START RAW DATA

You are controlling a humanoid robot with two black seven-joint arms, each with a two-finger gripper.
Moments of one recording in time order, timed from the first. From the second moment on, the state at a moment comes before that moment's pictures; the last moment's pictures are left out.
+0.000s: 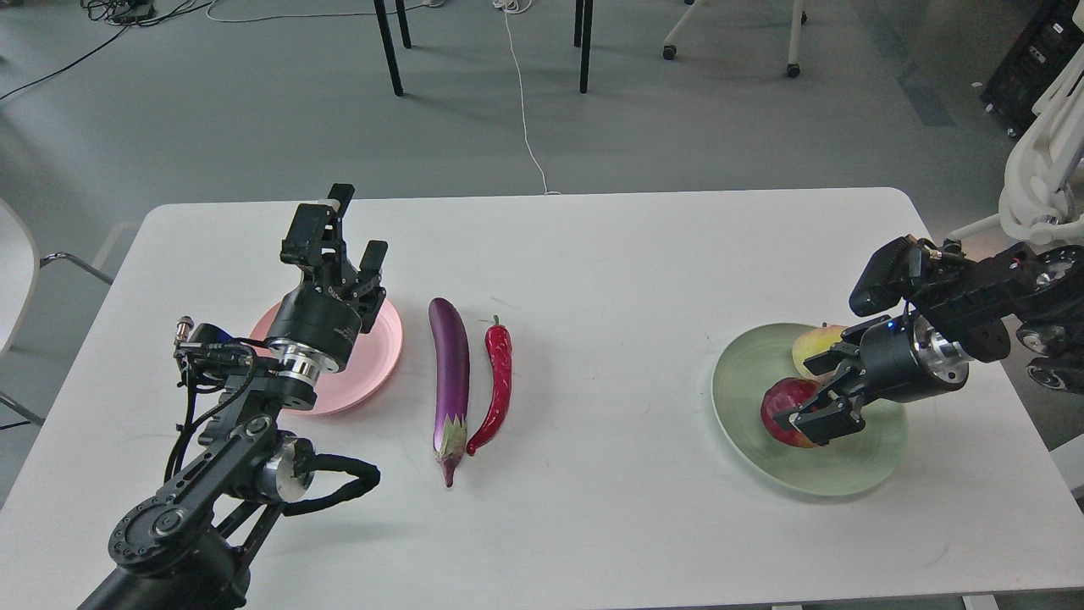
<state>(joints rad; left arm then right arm) -0.21 0.14 -1.11 -1.30 0.89 0.10 -0.38 1.62 -0.67 -0.94 1.33 -1.44 0.07 0.49</state>
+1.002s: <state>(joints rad) -0.69 0.53 -0.55 -1.36 1.86 -0.18 -0.49 0.70 -0.80 0.28 1.22 -0.08 0.15 0.49</state>
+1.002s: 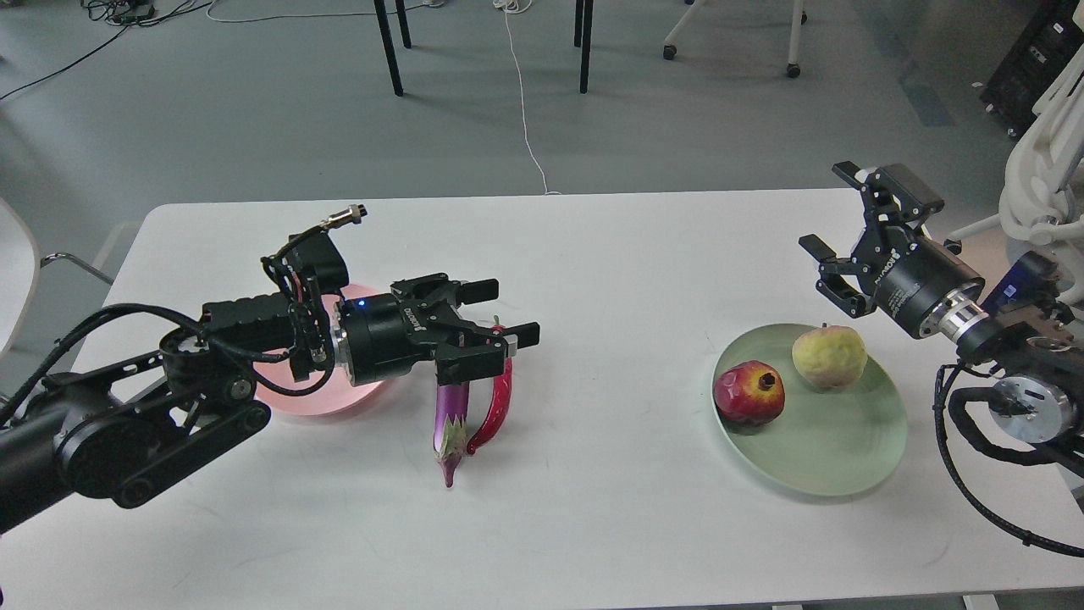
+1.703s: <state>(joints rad) -0.91 0.41 -0.40 -1.24 1.52 -0.49 0.14 0.62 -0.80 0.31 1.17 -0.08 0.17 0.49</state>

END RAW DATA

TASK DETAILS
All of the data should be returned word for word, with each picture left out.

ANSWER AREA
You are controlling a humanoid robot with two black seven-joint arms, each with a two-finger gripper.
Moments of one recording in time order, timed from the first. From the second moment on, the state at a moment comes before that moment's pictures; the last moment's pictures are left out.
+0.000s: 
<state>(joints rad; left arm then right arm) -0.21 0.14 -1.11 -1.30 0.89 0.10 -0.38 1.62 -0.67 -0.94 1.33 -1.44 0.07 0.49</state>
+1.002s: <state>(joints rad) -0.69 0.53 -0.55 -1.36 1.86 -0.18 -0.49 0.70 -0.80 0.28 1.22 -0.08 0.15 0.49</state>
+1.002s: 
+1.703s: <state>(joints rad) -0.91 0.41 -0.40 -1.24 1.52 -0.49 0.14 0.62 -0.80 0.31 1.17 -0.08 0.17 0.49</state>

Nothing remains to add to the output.